Layer 4: Cross-table enrichment

Some context only makes sense once multiple tables have been profiled. That work happens after the raw table profiles are saved.

Relationships

InspectionStorage.update_relationships() reconstructs table profiles from the cache and runs cross-table relationship inference.

That pipeline is intentionally cache-based:

  • it does not hit the database again
  • it reasons over already-profiled metadata
  • it produces deterministic catalog-level edges

The main signals are:

  • foreign-key naming conventions such as customer_id
  • key_role classifications
  • uniqueness ratios
  • FK range containment within PK range

Join multiplicity and fanout risk

Detected relationships are then enriched with:

  • join_profile
  • fanout_risk

This is what allows downstream consumers to distinguish:

  • safe dimension lookups
  • one-to-many joins
  • risky many-to-many patterns

That enrichment is important because it turns a guessed relationship into a usable modeling hint.

Layer 5: Description enrichment

Descriptions are currently baked from dbt metadata into cached profiles via InspectionStorage.update_descriptions().

That step parses:

models/**/schema.yml
models/**/schema.yaml

and stores matched descriptions under dbt_descriptions.

This is deliberately provenance-preserving:

  • dbt descriptions are stored with source metadata
  • they do not overwrite profiler facts
  • higher layers can choose how to merge or prioritize descriptions

Layer 6: AI context shaping

The AI-facing layer lives in dataface/ai/schema_context.py.

This layer is not about discovering new facts. It is about taking the cached and enriched facts and turning them into something an LLM can consume efficiently.

There are two important functions:

  • format_table_context(table) produces a structured AI payload for one table
  • get_schema_context() produces a compact multi-table schema summary string

What format_table_context() adds

It takes a table profile and returns:

  • ai_context_version
  • formatted
  • selected_description
  • selected_source
  • description_candidates
  • column_descriptions

This is a different contract from the raw profiler contract. The profiler contract is about profiling output. The AI context contract is about prompt-safe consumption.

The AI contract reference lives in:

dataface/ai/AI_CONTEXT_CONTRACT.md

Description merging

format_table_context() supports a generalized description_candidates model and resolves it through the description merge engine.

The current priority stack is:

  1. dbt_schema_yml
  2. database_comment
  3. curated
  4. inferred

Today, much of the persisted inspector enrichment is still stored as dbt_descriptions in the cache artifact, while the AI layer is already built to support the more general description_candidates contract. That is worth knowing when reasoning about where a specific description came from.

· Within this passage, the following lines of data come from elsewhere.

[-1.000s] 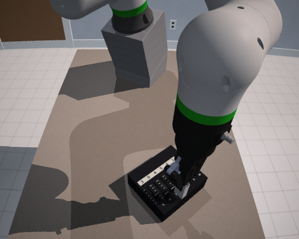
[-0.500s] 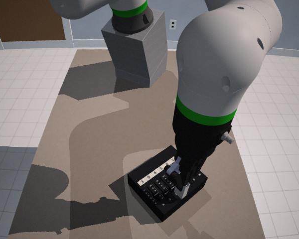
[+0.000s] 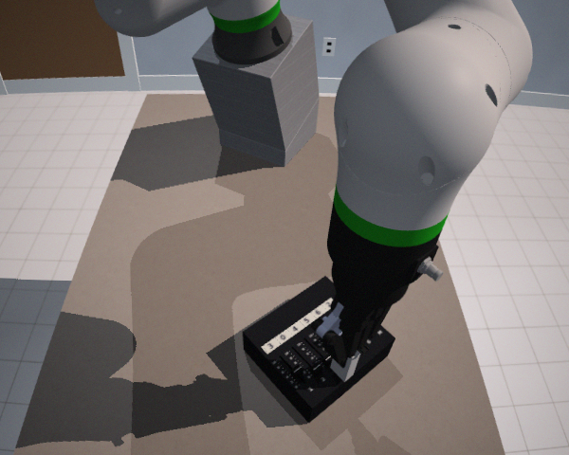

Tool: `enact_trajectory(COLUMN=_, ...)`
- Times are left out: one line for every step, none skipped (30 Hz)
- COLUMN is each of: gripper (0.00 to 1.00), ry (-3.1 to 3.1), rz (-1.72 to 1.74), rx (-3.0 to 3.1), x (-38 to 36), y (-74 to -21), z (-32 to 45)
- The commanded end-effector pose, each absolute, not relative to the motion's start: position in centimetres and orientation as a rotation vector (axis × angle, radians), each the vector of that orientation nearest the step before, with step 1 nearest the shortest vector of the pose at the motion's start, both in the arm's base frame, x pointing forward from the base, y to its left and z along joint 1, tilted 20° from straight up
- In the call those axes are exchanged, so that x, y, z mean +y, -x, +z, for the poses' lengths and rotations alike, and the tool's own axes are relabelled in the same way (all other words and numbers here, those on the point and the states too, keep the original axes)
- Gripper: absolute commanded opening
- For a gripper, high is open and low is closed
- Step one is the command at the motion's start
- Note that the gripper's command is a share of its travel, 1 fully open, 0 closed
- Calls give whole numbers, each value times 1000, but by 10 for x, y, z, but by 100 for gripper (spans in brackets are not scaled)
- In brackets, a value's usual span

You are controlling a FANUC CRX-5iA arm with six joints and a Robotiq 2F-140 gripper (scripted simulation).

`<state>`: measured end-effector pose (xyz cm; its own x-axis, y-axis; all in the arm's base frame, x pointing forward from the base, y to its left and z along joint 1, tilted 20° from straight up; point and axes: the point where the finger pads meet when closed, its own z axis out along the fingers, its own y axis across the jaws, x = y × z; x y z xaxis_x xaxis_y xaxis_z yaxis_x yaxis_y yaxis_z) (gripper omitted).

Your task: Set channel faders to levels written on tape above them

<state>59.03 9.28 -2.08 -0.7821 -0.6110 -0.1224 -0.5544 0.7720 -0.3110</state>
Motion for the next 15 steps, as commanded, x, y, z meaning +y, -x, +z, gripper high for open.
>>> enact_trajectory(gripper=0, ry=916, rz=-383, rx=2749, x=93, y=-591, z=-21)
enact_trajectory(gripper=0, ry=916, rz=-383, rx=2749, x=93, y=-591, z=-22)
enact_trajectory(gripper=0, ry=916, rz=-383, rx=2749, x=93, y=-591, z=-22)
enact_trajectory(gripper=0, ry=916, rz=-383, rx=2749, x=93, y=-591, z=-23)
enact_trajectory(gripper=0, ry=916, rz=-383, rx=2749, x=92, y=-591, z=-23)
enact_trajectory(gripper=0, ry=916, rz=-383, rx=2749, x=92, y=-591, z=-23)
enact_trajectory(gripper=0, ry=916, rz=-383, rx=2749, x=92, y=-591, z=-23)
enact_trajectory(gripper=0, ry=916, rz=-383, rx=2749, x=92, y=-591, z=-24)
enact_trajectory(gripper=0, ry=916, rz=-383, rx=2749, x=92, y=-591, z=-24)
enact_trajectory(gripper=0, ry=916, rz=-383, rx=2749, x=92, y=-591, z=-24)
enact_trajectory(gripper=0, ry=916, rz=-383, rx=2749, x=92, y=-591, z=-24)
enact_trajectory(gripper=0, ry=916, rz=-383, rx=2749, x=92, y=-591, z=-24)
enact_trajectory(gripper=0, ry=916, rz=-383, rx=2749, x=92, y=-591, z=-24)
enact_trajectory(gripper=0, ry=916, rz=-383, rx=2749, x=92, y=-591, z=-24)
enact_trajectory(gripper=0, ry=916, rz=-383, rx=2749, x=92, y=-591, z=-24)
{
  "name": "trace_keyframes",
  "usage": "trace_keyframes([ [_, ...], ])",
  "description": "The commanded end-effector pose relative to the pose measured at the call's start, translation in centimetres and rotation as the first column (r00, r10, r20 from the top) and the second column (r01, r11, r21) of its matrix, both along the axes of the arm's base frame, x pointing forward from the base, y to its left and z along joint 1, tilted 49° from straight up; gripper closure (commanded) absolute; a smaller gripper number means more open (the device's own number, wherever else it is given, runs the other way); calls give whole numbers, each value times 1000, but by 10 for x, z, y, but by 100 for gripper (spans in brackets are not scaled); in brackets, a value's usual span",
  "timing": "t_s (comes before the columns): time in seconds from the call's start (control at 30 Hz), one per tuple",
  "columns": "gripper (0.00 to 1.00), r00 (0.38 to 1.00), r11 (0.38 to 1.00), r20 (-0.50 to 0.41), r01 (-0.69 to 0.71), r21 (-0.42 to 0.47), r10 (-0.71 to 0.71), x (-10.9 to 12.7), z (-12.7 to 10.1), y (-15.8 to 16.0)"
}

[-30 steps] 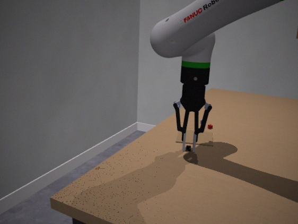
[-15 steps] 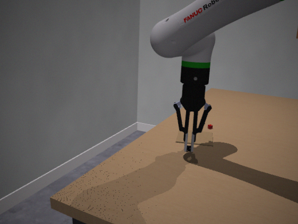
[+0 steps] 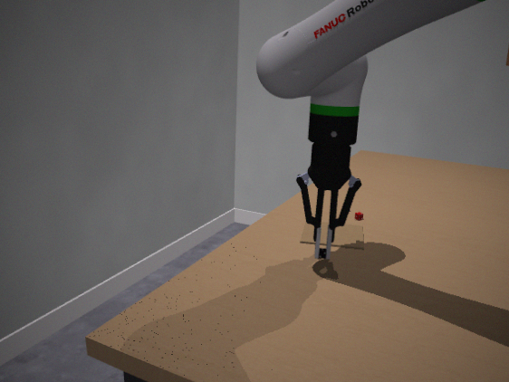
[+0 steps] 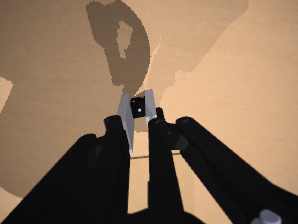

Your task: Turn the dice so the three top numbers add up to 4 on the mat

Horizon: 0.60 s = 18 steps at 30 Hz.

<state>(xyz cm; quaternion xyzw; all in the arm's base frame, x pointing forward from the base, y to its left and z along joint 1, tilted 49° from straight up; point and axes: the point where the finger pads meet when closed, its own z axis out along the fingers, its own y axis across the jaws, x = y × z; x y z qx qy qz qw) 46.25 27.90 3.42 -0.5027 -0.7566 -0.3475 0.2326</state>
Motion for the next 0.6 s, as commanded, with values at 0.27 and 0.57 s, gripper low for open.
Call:
trace_keyframes([
  [0.27,93,1000,1000,0,0,0,0,0,0,0],
  [0.57,93,1000,1000,0,0,0,0,0,23,-27],
])
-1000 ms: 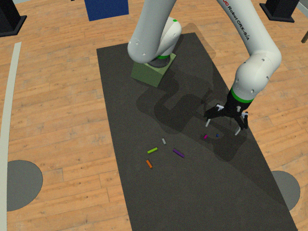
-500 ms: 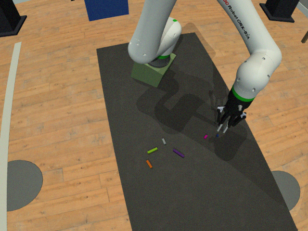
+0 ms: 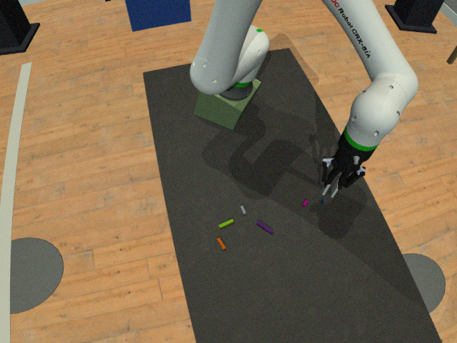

Layer 7: Consumer-specific views

Once the stack above exists, different surfaces take different slices of it.

catalog()

catalog() exposes an AI-friendly browsing surface:

  • table listing uses cached profiles when available
  • cache misses fall back to live schema introspection
  • single-table deep profiling is opt-in via force_refresh=True

The list response is intentionally slimmer than the raw profile contract. It keeps only the fields that help with exploration.

Inspect dashboards

Inspect dashboards use the cached artifact and inspect templates to render a UI over the same underlying profile data.

AI prompts and playground

get_schema_context() produces a compact text summary of the schema. It prefers cached profiles, but if a table has never been profiled it can still include the live column list so AI flows do not fail hard on a cold start.

Boundary rules

The main design rule is that each layer owns a different job:

  • inspector/profile layer owns factual table metadata
  • storage layer owns persistence and catalog-wide baking
  • relationship layer owns cross-table reasoning
  • description layer owns provenance
  • AI context layer owns compact formatting and merge presentation

That separation is what keeps the system extensible. If a new consumer needs the raw contract, it can stop at the artifact layer. If it needs LLM-friendly text, it can consume the AI context layer instead.